Bei aller Kreativität: Die rechtliche Umsetzung muss sorgfältig begleitet sein. Beispielsweise sollte beim Ideenmanagement der „Link“ zum Arbeitnehmererfindungsrecht im Auge behalten werden. Betriebsräte müssen frühzeitig ins Boot geholt werden, da sie oftmals ein zwingendes Mitbestimmungsrecht haben, so klassischer Weise bei der Bonus-Einführung oder bei der mobilen Arbeit.
Zur Geschäftsführungspflicht gehört auch die Aufstellung von Notfallplänen, gerade bezüglich Energieknappheit. Arbeitgeber müssen sich priorisiert fragen, wie ihr Energiekrisen-Management in Zeiten von sich verknappenden Rohstoffen aussieht und welche Maßnahmen präventiv getroffen werden sollten.

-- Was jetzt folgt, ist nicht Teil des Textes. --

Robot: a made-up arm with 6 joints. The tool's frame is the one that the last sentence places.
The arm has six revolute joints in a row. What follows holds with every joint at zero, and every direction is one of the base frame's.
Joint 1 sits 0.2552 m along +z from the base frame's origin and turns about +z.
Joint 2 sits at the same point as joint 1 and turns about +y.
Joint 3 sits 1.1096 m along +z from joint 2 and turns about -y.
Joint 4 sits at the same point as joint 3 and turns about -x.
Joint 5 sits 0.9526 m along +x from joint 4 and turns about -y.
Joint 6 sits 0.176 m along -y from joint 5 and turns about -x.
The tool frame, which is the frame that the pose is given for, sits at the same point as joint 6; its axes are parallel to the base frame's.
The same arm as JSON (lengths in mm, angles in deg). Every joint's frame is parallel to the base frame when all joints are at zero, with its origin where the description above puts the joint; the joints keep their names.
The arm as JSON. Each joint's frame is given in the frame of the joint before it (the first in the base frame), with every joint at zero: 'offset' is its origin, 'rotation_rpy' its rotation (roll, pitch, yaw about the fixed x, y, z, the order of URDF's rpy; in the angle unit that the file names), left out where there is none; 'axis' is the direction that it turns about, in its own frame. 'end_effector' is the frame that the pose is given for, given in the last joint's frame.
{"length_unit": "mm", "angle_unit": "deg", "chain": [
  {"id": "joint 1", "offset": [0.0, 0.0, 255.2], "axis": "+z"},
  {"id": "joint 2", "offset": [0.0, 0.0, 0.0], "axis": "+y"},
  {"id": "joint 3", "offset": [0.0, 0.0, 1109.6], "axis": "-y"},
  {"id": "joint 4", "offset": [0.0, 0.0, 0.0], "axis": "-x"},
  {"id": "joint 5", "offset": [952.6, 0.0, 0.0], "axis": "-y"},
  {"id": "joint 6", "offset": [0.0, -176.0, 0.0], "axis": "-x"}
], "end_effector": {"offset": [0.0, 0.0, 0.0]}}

Regelungsgegenstände können Arbeitszeitverkürzungen, Kurzarbeit, Überstundenabbau, Notbesetzungen, Einstellungsstopps usw. sein. Im Zuge der rechtlichen Begleitung sollte auch ein Blick in bestehende Kollektivregelungen, etwa Tarifverträge mit Betriebsrisiko-Regelungen, geworfen werden. Natürlich müssen – bei Bestehen eines Betriebsrats – dessen Mitbestimmungsrechte beachtet werden.
Für Nachhaltigkeit und Energiesparen gibt es zahlreiche Wege. Die jeweilige Betriebskultur muss dabei im Blick behalten werden. Akzeptanz und Änderungswillen in der Belegschaft müssen gestärkt und gefördert werden. Derartige Projekte sollten von Betriebsräten unterstützt werden. Selbst wenn Betriebsräte kein erzwingbares umweltrechtliches Mandat haben, müssen sie regelmäßig bei der konkreten Ausgestaltung beteiligt werden. Wenn Unternehmensleitung und Betriebsräte kooperieren, bietet auch die derzeitige Energiekrise eine Chance.